Every Wednesday, Diane McHaney downloads rate data from DAT into spreadsheets. As the pricing analyst for Barton Logistics, a non-asset transportation company based in Bandera, Texas, she applies statistical tools to identify trends in spot and contract freight markets.
Of particular interest is the mode — the most frequently occurring value in the data set. Also important is the standard deviation of DAT’s rolling 15- and 30-day spot market rate data.
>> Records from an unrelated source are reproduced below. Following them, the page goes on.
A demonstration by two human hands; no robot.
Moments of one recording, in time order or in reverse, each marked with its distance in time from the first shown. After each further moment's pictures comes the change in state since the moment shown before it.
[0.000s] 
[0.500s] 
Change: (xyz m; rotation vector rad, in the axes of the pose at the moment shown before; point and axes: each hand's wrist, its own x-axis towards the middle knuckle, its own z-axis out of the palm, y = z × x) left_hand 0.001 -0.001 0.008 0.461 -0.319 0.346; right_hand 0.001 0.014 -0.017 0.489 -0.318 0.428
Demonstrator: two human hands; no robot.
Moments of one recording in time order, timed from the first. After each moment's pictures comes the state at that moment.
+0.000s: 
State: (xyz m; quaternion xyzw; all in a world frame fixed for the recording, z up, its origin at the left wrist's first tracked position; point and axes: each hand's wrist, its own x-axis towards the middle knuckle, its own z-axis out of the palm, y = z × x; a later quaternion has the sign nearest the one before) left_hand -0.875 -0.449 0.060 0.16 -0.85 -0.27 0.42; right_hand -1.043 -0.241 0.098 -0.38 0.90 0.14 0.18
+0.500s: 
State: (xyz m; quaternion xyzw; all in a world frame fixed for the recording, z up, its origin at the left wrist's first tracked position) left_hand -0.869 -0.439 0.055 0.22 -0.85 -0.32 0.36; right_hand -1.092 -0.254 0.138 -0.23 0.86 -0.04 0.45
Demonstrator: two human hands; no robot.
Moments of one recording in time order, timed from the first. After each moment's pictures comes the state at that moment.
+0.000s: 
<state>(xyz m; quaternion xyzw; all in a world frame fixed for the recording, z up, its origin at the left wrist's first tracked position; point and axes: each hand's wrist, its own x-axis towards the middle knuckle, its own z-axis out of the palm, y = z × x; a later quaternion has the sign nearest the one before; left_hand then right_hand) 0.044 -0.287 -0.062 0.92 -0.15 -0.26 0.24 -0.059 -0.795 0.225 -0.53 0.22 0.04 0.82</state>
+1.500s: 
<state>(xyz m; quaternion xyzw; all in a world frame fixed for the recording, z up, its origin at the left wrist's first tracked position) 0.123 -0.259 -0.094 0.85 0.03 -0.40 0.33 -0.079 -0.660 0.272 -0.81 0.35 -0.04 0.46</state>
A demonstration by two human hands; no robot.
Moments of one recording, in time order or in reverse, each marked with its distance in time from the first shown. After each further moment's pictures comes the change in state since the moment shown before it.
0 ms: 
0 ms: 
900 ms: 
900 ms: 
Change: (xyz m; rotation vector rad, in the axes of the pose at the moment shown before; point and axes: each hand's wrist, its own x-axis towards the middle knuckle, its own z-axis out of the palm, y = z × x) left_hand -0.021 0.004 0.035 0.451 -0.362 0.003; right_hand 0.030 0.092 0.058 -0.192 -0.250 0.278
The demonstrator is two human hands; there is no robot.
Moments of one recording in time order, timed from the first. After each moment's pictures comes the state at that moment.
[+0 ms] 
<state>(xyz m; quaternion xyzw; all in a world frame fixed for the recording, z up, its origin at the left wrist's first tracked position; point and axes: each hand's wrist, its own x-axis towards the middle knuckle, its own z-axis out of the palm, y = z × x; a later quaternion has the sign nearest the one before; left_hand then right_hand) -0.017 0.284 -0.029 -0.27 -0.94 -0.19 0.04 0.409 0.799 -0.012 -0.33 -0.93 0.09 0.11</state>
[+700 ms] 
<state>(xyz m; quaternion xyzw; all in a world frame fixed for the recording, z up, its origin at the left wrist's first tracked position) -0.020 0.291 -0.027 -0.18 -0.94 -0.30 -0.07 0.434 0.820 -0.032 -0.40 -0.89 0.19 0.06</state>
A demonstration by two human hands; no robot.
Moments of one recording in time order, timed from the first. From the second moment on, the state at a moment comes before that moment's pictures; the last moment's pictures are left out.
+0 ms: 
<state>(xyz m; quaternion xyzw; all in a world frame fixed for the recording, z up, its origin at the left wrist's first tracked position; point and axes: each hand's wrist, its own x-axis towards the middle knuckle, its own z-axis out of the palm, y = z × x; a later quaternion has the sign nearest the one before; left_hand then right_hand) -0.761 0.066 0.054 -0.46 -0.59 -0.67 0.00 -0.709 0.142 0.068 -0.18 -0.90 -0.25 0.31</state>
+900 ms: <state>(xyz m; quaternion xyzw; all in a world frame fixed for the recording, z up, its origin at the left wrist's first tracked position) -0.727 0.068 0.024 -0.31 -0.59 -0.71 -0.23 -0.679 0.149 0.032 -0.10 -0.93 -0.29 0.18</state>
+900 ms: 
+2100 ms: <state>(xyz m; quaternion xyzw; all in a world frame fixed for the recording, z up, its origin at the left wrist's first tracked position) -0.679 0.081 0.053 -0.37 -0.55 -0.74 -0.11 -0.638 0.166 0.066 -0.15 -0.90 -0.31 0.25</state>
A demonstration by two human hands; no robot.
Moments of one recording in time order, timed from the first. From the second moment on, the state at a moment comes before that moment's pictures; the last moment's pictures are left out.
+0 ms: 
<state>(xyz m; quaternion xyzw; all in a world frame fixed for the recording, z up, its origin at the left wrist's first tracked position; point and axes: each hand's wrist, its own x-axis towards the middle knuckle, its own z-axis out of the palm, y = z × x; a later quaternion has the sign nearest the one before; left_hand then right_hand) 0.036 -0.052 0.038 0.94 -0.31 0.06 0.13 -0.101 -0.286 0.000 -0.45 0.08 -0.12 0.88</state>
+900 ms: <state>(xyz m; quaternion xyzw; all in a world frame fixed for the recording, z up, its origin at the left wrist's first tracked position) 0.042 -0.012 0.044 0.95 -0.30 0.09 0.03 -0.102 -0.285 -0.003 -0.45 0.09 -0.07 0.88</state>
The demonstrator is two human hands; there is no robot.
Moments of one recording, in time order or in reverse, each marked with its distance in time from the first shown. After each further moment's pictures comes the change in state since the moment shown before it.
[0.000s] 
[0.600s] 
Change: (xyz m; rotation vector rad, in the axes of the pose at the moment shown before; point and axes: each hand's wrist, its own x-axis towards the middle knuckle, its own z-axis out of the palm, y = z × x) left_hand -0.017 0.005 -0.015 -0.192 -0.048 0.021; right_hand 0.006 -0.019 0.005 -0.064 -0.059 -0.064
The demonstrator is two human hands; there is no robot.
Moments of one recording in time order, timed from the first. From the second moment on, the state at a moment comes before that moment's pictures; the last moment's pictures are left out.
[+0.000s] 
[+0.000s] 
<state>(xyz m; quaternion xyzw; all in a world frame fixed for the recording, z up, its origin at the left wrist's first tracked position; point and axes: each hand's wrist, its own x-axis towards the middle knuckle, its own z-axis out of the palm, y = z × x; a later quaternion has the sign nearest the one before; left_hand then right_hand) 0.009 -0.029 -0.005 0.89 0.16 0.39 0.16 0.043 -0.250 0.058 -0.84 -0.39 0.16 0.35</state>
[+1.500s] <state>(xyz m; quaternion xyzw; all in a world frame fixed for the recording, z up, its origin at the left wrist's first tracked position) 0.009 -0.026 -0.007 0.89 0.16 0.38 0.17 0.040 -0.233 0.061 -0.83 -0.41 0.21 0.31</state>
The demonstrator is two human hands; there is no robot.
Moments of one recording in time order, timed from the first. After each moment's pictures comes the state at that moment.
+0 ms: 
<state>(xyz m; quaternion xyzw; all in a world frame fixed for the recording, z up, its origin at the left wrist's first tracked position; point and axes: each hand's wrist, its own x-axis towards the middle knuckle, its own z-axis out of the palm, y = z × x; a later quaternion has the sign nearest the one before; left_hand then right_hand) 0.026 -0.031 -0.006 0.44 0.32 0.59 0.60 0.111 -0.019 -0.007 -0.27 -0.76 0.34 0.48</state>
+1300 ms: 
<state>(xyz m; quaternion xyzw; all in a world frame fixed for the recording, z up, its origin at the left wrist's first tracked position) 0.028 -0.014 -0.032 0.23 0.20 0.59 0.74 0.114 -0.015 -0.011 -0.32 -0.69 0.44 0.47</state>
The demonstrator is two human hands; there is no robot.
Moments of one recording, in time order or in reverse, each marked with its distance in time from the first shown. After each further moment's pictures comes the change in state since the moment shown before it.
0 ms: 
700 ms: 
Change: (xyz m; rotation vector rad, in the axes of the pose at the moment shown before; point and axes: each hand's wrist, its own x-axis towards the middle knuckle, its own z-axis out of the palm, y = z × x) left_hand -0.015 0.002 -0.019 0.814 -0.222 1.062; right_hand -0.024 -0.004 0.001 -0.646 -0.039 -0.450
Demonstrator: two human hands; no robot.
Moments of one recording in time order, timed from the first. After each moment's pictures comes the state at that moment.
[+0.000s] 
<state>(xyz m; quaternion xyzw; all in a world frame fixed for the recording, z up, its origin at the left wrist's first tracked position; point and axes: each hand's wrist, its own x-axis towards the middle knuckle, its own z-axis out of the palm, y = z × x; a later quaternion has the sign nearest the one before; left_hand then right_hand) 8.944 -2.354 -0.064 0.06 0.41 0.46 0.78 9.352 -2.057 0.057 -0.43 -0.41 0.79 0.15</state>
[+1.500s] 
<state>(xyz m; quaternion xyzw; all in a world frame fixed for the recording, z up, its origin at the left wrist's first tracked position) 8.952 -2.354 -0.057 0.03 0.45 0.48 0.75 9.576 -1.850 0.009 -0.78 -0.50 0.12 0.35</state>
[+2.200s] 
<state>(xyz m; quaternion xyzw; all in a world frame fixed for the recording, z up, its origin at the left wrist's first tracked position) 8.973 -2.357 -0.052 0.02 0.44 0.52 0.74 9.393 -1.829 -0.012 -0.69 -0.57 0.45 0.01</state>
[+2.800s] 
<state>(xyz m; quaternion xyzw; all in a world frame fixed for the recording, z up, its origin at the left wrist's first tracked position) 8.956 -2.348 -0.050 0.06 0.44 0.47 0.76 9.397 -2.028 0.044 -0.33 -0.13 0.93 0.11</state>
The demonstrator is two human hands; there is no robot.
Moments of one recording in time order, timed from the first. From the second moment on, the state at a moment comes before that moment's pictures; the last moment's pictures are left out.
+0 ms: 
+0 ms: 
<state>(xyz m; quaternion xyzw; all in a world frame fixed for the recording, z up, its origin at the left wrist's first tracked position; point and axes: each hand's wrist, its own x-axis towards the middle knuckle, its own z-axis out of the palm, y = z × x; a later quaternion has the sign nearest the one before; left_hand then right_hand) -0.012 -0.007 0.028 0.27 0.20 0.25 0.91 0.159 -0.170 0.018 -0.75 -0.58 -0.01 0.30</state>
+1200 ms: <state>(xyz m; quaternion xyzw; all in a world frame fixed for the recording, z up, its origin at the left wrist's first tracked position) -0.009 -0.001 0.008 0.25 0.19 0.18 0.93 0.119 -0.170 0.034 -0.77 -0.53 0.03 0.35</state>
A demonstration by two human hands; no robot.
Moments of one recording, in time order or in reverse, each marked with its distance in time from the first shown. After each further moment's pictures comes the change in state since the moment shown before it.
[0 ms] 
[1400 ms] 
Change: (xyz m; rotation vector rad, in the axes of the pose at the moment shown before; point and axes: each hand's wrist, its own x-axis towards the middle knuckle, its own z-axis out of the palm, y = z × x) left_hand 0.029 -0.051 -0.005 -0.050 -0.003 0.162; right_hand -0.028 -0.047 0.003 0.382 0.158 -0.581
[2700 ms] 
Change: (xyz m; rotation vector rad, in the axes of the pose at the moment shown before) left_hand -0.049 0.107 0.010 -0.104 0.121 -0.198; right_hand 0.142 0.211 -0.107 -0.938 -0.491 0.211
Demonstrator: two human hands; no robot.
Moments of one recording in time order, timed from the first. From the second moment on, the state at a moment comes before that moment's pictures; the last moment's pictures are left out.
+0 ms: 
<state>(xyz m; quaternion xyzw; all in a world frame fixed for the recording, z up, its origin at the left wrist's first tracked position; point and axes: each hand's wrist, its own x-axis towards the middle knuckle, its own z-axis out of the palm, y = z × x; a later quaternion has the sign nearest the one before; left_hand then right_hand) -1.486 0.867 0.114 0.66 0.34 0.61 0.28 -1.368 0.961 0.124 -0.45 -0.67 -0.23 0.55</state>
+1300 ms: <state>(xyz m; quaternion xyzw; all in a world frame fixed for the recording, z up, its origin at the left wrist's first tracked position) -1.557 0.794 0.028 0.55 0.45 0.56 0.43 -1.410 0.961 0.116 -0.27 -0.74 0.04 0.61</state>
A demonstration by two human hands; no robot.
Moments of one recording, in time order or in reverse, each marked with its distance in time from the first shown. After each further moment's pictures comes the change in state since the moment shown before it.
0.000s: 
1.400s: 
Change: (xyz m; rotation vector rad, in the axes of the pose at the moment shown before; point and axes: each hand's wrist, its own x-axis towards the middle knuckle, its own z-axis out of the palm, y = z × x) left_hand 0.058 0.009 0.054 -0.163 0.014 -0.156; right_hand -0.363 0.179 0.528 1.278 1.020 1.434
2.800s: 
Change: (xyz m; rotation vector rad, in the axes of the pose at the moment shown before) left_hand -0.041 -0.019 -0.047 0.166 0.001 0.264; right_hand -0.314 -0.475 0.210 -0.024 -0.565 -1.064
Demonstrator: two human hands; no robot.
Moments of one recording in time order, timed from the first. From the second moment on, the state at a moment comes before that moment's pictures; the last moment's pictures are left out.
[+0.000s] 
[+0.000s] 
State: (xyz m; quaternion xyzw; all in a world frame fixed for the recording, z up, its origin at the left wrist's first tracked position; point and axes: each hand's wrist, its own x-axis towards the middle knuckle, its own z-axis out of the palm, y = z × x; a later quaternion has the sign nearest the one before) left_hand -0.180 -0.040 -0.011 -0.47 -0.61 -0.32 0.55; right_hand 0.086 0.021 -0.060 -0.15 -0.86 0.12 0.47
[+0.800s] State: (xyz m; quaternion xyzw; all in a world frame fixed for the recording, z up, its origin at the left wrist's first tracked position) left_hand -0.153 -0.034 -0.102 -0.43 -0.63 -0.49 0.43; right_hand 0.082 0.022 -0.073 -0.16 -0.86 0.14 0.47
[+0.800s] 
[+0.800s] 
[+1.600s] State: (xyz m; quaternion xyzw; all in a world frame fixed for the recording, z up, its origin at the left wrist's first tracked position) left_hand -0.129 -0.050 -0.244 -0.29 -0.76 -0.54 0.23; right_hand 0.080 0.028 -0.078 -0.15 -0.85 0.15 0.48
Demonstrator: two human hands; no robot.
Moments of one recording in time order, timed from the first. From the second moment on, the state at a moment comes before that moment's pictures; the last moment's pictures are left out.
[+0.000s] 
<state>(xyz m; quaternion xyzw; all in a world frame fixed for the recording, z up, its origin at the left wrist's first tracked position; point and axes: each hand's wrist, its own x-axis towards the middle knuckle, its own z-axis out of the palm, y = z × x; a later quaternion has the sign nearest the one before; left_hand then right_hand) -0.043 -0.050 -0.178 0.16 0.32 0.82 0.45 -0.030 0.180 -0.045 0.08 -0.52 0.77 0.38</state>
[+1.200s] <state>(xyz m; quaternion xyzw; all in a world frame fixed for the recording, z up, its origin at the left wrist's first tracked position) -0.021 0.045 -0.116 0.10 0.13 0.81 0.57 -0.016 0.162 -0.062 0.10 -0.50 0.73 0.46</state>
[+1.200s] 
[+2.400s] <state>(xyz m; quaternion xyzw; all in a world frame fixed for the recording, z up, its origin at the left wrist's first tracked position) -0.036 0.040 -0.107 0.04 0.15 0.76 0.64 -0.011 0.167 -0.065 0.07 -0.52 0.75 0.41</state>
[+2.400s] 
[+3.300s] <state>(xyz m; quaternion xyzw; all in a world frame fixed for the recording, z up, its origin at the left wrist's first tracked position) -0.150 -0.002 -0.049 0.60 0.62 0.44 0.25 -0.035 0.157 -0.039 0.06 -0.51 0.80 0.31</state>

Both of these statistical tools help identify early signs of rate volatility.
One year ago, the analysis led McHaney and Criss Wilson, vice president of operations at Barton Logistics, to predict that rates would increase dramatically prior to December, 2017, as more carriers came into compliance with the electronic logging device rule.
Pricing would be much higher, they surmised, as ELDs took capacity away from small fleets and owner operators by lowering their utilization. Both now see the predictions were wrong.
“We have learned that quite the opposite of that is happening,” McHaney says. As more carriers implement ELDs, the rates are less volatile.
“(ELDs) are not having any effect right now,” Wilson says. “There is nothing that leads us to believe there is any volatility in the market right now.”
Wilson believes that any rate increases will come from the demand side of the equation, but demand so far this year has been “tepid and anemic.”